I'll have to say that using streams wasn't the best way of doing things, and Kaspersky appearantly realized this as well, at least they moved to centralized databases in more recent versions.

boxstar · « **Reply #96 on:** September 14, 2007, 10:16 AM »

For me AVIRA is by far the best anti-virus tool!

Lusher · « **Reply #97 on:** October 16, 2007, 11:25 PM »

In my view Panda is *greatly* underestimated.
-Lusher (September 09, 2007, 02:27 AM)
I'm working on a mini-review on Kaspersky, since I just switched to it after an infection bad enough that I had to pave over my whole system. I had been using Panda, but the virus managed to deactivate it. So I no longer have any confidence in that package.
-CWuestefeld (September 10, 2007, 12:31 PM)

Well it's even easier to deactivitate Kaspersky by simply changing the system time as done by many malware...

The vendors are aware of the problem, but refuse to fix it, if you think hard enough, you will realise why.

The point here is, every antivirus can be beaten... I know of people who keep switching antivirus brands because no matter what they use, they are still infected. lol.

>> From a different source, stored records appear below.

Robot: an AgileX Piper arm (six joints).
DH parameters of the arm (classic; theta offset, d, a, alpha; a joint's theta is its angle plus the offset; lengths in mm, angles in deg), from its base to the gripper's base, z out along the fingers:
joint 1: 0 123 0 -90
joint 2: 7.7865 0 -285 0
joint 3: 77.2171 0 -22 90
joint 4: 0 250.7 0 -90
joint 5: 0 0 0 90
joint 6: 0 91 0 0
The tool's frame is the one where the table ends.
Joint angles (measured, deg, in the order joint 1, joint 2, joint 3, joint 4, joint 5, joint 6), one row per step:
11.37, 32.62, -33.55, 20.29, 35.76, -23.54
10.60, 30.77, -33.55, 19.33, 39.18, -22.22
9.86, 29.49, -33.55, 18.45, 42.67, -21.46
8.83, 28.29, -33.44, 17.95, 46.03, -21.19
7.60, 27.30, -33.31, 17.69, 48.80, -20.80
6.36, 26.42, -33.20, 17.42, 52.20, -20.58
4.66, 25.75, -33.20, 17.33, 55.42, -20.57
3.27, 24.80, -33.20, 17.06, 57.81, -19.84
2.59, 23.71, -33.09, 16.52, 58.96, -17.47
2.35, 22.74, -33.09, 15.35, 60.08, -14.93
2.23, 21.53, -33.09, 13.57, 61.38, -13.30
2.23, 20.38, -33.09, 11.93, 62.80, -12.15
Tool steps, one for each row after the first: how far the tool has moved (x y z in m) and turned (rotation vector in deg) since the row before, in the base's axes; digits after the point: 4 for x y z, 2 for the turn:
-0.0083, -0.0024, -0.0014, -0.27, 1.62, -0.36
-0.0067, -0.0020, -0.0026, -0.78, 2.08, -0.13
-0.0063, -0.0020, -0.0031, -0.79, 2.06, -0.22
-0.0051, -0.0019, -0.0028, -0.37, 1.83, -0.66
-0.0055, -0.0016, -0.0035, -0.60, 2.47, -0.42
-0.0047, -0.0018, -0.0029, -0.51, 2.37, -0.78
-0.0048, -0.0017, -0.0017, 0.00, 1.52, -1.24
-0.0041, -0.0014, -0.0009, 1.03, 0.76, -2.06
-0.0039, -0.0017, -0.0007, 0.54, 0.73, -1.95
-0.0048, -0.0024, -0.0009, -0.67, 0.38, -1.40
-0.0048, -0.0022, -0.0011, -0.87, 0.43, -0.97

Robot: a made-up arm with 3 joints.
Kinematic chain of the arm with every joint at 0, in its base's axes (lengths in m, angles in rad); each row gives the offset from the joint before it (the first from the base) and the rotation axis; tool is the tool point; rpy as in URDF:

Lusher · « **Reply #98 on:** October 16, 2007, 11:31 PM »

Kasparsky used to be very good, it still is, but it's become too high profile for my taste. Too many people gunning for it.

I wouldn't use it.

superboyac · « **Reply #99 on:** October 17, 2007, 05:09 PM »

Kasparsky used to be very good, it still is, but it's become too high profile for my taste. Too many people gunning for it.
I wouldn't use it.
-Lusher (October 16, 2007, 11:31 PM)

I didn't understand the last couple of posts. Why wouldn't Kaspersky fix a flaw if it posed a security risk?